The Mann Theatre chain operated the Fox Anaheim in 1975-1976 just before it was closed in 1977.

Building Notes

The Fox Anaheim Theatre was a small, one-screen venue that seated 735. The buillding had a brick facing on its second story and a red tile, compound hipped roof over its parapet only. The front facade was broken into three storefronts, composing three bays. The two westernmost storefronts had front doors located centrally, flanked by fixed plate glass display windows. Above these two storefronts, on the second floor, paris of double-hung windows lit the spaces. The easternmost storefront admitted patrons to the California Theatre. Over the main theatre entrance, a grand arched window admitted light into the lobby. This arched opening was blocked when a new theatre marquee was installed in the 1950s.
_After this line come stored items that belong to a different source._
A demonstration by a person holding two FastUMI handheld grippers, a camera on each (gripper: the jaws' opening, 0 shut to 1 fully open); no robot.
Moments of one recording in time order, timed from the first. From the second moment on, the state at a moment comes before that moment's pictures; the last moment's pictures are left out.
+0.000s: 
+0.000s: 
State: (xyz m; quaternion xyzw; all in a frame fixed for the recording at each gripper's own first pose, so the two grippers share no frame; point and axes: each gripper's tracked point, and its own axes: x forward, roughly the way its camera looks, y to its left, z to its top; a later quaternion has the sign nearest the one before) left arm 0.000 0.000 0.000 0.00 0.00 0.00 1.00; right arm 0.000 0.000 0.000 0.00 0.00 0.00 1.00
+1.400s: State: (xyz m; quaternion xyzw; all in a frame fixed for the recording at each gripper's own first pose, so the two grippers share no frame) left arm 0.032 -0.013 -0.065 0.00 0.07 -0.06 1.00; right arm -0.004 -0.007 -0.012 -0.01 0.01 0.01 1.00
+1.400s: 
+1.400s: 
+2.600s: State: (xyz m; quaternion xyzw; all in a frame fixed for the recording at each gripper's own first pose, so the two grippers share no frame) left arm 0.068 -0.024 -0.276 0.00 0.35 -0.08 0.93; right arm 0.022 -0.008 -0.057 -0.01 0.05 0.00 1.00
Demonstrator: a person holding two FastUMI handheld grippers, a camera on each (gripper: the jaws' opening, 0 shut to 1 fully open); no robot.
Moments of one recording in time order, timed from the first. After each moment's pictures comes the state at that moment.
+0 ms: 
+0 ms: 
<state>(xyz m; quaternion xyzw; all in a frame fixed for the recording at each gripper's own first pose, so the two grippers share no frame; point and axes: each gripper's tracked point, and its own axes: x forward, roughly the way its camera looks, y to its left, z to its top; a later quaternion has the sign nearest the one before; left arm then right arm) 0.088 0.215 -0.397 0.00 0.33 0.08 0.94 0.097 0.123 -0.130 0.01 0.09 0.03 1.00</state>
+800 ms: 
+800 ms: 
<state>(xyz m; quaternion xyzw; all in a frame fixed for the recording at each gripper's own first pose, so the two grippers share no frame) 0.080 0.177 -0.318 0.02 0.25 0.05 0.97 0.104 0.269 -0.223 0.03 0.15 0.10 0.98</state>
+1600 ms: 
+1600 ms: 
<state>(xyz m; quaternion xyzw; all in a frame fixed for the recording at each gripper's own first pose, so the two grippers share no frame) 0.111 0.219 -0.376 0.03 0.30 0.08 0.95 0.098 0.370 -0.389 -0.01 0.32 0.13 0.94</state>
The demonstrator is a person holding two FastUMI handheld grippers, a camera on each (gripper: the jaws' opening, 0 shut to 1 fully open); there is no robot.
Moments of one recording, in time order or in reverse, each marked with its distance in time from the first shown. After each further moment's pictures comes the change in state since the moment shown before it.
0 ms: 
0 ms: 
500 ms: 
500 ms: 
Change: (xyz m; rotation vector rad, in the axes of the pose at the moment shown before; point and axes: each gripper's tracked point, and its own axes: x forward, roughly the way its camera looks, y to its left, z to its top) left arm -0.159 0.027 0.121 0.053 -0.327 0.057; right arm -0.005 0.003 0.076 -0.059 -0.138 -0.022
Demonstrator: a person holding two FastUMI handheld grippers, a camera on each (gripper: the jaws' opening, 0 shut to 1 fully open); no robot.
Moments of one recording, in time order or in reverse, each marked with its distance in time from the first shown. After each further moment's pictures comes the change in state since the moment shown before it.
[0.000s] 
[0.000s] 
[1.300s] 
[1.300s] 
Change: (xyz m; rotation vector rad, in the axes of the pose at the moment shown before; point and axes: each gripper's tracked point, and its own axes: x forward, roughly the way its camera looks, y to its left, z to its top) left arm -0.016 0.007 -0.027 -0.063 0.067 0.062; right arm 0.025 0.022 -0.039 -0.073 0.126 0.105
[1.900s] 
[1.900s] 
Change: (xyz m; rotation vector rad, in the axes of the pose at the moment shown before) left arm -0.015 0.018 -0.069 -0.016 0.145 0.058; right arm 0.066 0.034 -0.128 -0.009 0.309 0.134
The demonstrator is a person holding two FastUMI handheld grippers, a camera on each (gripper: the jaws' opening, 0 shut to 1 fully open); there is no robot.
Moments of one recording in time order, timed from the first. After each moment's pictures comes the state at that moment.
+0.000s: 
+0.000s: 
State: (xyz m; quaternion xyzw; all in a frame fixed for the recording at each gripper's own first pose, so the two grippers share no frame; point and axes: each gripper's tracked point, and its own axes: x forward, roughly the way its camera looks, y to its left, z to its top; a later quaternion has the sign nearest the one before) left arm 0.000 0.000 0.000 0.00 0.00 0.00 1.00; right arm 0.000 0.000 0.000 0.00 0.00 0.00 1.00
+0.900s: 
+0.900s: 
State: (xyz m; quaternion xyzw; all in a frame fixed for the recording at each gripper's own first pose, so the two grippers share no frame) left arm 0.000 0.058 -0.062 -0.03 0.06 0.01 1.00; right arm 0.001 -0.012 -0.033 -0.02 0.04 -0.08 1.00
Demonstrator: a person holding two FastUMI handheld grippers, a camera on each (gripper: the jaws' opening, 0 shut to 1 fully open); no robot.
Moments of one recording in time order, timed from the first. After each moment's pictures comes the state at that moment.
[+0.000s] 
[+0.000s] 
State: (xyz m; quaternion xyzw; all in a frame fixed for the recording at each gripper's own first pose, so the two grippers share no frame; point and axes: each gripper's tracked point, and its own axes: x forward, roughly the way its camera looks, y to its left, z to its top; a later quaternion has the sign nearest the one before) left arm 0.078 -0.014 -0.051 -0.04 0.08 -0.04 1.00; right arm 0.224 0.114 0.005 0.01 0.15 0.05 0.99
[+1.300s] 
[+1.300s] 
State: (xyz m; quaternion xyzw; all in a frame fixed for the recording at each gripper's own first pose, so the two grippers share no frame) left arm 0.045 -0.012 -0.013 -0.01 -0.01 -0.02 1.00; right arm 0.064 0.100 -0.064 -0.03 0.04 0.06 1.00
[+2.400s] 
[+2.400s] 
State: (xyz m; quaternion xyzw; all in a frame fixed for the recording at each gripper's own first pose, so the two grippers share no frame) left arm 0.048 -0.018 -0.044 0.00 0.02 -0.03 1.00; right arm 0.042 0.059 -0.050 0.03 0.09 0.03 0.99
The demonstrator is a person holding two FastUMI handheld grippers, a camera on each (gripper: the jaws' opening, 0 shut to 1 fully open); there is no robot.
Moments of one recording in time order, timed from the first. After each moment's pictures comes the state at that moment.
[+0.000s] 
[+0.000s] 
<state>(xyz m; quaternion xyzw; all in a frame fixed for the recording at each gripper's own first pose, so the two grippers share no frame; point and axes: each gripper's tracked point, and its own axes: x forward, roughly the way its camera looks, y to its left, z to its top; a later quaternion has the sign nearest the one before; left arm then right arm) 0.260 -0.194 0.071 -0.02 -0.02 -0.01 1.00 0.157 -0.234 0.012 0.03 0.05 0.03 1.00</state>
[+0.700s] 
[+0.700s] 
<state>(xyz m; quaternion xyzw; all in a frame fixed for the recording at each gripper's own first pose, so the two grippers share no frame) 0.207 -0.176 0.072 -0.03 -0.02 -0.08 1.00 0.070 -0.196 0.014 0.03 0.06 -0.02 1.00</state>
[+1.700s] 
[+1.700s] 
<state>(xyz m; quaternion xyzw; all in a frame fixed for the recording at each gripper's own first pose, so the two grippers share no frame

In 1926, the dark brick facing contrasted with the white casings surrounding the belt course separating the first and second stories, pilasters, and all window trim. This same color scheme existed in the neighboring building to the west, suggesting, perhaps, that they might have been owned by the same person. At this time, a fruit and vegetable market occupied the westernmost storefront, while the California Cafe operated in the middle one.


The Fox Anaheim Theatre was torn down in late 1978. (See "Wrecking Crews to Lower Final Curtain at the Fox," Anaheim Register, 10/15/1978, p. B1 and B3.)